# Closeness Centrality
_Closeness Centrality_ is a way of detecting nodes that are able to spread information very efficiently through a graph.

The _Closeness Centrality_ of a node measures its average distance to all other nodes.
Nodes with a high closeness score have the shortest distances to all other nodes.

First we'll import the Neo4j driver and Pandas libraries:


In [1]:
from neo4j.v1 import GraphDatabase, basic_auth
import pandas as pd
import os

Next let's create an instance of the Neo4j driver which we'll use to execute our queries.


In [2]:
host = os.environ.get("NEO4J_HOST", "bolt://localhost") 
user = os.environ.get("NEO4J_USER", "neo4j")
password = os.environ.get("NEO4J_PASSWORD", "neo")
driver = GraphDatabase.driver(host, auth=basic_auth(user, password))

Now let's create a sample graph that we'll run the algorithm against.


In [3]:
create_graph_query = '''
CREATE (a:Node{id:"A"}),
       (b:Node{id:"B"}),
       (c:Node{id:"C"}),
       (d:Node{id:"D"}),
       (e:Node{id:"E"})
CREATE (a)-[:LINK]->(b),
       (b)-[:LINK]->(a),
       (b)-[:LINK]->(c),
       (c)-[:LINK]->(b),
       (c)-[:LINK]->(d),
       (d)-[:LINK]->(c),
       (d)-[:LINK]->(e),
       (e)-[:LINK]->(d);
'''

with driver.session() as session:
    result = session.write_transaction(lambda tx: tx.run(create_graph_query))
    print("Stats: " + str(result.consume().metadata.get("stats", {})))
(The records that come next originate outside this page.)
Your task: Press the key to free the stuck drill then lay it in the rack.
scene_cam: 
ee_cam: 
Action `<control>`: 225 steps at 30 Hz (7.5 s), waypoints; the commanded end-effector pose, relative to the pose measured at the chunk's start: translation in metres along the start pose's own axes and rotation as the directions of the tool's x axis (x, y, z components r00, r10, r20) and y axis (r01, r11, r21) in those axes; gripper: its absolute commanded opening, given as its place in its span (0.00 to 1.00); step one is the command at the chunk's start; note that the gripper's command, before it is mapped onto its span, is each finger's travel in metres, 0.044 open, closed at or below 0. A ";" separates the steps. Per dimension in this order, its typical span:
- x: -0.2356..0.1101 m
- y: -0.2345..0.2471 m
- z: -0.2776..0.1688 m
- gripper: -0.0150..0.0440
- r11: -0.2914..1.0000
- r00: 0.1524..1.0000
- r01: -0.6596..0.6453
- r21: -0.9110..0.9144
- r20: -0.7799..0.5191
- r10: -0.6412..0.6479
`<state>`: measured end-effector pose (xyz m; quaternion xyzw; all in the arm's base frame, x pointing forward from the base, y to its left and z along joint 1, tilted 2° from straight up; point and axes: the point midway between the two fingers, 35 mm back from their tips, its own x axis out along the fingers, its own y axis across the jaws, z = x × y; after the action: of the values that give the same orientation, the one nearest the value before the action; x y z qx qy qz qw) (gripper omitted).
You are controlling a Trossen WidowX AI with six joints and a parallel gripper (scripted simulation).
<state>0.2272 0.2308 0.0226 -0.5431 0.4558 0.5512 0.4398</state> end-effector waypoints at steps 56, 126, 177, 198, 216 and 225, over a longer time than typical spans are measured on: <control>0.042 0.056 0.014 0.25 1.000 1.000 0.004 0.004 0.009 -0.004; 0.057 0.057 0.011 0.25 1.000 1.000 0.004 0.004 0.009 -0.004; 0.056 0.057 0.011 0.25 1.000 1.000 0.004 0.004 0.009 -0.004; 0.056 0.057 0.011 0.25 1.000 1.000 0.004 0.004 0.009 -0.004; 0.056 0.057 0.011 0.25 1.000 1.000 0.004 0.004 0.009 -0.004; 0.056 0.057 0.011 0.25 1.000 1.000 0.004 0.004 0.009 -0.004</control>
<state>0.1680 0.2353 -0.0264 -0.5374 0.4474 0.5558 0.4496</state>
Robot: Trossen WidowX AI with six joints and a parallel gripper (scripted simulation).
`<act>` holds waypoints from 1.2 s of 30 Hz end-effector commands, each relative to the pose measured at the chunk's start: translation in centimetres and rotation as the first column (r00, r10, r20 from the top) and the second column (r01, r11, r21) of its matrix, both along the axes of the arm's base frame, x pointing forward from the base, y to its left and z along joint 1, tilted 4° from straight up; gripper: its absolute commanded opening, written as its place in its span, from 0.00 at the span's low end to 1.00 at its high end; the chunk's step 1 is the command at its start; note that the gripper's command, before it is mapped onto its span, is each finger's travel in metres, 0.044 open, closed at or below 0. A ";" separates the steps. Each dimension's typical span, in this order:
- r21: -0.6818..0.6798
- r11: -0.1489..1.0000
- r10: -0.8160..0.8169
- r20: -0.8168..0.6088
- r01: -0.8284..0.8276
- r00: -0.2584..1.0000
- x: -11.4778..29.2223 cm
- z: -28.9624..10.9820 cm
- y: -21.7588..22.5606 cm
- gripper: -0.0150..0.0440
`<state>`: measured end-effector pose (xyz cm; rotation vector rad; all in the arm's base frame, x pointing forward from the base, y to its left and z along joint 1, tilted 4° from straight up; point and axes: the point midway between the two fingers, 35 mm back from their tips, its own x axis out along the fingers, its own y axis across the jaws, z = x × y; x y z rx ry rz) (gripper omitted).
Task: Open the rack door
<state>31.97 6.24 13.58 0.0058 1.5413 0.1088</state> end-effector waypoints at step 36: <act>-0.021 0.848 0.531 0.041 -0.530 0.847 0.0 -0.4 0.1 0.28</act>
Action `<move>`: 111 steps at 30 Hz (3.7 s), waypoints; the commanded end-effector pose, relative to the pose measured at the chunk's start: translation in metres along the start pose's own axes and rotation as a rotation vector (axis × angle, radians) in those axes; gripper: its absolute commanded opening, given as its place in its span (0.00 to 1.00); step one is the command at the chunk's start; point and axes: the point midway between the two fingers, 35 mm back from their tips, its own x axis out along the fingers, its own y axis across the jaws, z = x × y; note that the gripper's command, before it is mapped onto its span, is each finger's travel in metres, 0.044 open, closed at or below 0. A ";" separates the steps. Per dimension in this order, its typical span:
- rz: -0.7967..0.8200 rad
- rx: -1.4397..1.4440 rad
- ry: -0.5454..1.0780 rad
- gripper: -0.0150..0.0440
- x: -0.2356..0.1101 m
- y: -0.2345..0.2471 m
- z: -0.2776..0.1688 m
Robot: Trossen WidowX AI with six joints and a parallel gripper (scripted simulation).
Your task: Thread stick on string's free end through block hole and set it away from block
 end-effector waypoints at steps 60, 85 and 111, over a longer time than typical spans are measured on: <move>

Stats: {'labels-added': 5, 'relationships-created': 8, 'nodes-created': 5, 'properties-set': 5}


Finally we can run the algorithm by executing the following query:


In [4]:
streaming_query = """
CALL algo.closeness.stream('Node', 'LINK')
YIELD nodeId, centrality

MATCH (n:Node) WHERE id(n) = nodeId

RETURN n.id AS node, centrality
ORDER BY centrality DESC
limit 20;
"""

with driver.session() as session:
    result = session.read_transaction(lambda tx: tx.run(streaming_query))        
    df = pd.DataFrame([r.values() for r in result], columns=result.keys())

df

Unnamed: 0,node,centrality
0,C,0.666667
1,B,0.571429
2,D,0.571429
3,A,0.4
4,E,0.4


"C" is the best connected node in this graph although "B" and "D" aren't far behind.
"A" and "E" don't have close ties to many other nodes so their scores are lower.
A score of 1 would indicate that a node has a direct connection to all other nodes.